Badania dowodzą, że po dokonaniu aborcji ryzyko raka piersi wzrasta o 44%. Ryzyko to rośnie proporcjonalnie do liczby kolejnych zabiegów. Po dwóch zabiegach zwiększa się o 76%, a po trzech o 89%! Zależność tą odkryła Dr Angela Lanfranchi, chirurg specjalizujący się w walce z rakiem piersi.
Przykładem na słuszność tej tezy jest TONI BRAXTON, znana gwiazda muzyki R&B, która usunęła ciążę i zachorowała na raka piersi oraz znana modelka Janice Dickinson, która przerwała ciążę 2 razy. Ona także zachorowała… Kolejną kobietą, która zdecydowała się na ten drastyczny krok i zachorowała na raka piersi jest Sharon Osbourne, żona słynnego muzyka rockowego.

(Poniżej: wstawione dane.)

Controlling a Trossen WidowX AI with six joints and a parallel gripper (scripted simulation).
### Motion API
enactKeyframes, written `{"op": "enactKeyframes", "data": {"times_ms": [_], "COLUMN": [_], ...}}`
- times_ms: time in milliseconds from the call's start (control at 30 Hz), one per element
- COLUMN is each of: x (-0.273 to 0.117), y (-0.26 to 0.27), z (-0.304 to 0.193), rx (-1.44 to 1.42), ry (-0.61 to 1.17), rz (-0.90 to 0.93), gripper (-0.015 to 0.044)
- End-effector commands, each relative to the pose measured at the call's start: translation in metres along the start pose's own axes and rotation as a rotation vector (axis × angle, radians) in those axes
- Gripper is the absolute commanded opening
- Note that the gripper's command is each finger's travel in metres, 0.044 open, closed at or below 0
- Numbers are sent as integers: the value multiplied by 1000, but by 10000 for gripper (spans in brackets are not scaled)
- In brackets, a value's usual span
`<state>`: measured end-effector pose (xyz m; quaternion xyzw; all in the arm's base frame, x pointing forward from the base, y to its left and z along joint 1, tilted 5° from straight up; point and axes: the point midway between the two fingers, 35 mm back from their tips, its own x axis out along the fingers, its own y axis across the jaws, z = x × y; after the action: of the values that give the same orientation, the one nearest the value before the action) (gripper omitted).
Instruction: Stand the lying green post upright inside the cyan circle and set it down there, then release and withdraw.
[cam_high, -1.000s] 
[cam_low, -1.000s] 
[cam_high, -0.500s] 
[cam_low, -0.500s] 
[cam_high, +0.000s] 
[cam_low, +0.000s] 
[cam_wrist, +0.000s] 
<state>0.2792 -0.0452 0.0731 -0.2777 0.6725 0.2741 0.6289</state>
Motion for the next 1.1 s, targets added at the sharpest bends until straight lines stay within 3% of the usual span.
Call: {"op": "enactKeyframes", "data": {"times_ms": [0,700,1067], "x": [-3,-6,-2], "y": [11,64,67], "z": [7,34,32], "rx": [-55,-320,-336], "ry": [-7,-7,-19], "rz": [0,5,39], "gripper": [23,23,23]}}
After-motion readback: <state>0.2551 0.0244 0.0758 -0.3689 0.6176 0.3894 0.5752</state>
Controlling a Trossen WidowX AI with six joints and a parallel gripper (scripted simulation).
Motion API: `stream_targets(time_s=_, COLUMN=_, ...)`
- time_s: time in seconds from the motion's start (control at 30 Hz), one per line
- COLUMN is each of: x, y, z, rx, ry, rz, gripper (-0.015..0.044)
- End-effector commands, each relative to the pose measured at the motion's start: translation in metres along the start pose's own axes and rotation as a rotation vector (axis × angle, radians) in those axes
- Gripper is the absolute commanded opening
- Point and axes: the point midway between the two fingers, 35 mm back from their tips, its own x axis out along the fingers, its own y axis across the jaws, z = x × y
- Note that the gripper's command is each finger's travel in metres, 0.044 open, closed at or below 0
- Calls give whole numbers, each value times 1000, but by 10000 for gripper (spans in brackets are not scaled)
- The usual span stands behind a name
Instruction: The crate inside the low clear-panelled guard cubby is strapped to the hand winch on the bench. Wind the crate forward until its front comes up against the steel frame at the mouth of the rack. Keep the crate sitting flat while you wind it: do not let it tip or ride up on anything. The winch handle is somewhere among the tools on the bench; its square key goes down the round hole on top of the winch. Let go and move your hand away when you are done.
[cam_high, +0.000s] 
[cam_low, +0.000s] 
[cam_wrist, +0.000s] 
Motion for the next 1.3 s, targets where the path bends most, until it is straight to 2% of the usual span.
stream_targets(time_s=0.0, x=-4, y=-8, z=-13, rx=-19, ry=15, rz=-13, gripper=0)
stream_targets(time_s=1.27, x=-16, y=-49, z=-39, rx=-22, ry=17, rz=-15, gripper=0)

“Kiedy przerywa się ciążę, zabijając nienarodzone dziecko, tkanka w piersi matki nie może dojrzewać w sposób naturalny, co zwiększa ryzyko wystąpienia w przyszłości choroby nowotworowej. Poronienie w pierwszym trymestrze ciąży nie jest związane ze wzrostem ryzyka raka piersi, ponieważ poziom estrogenów nie jest tak podniesiony podczas takiej ciąży, jak podczas ciąży przebiegającej prawidłowo”.
Czy wiedziałyście o tej zależności? To kolejny dowód na to, że trzeba bronić poczętego życia! Dokonując aborcji kobieta dokonuje zbrodni nie tylko na swoim dzieciątku ale także na sobie!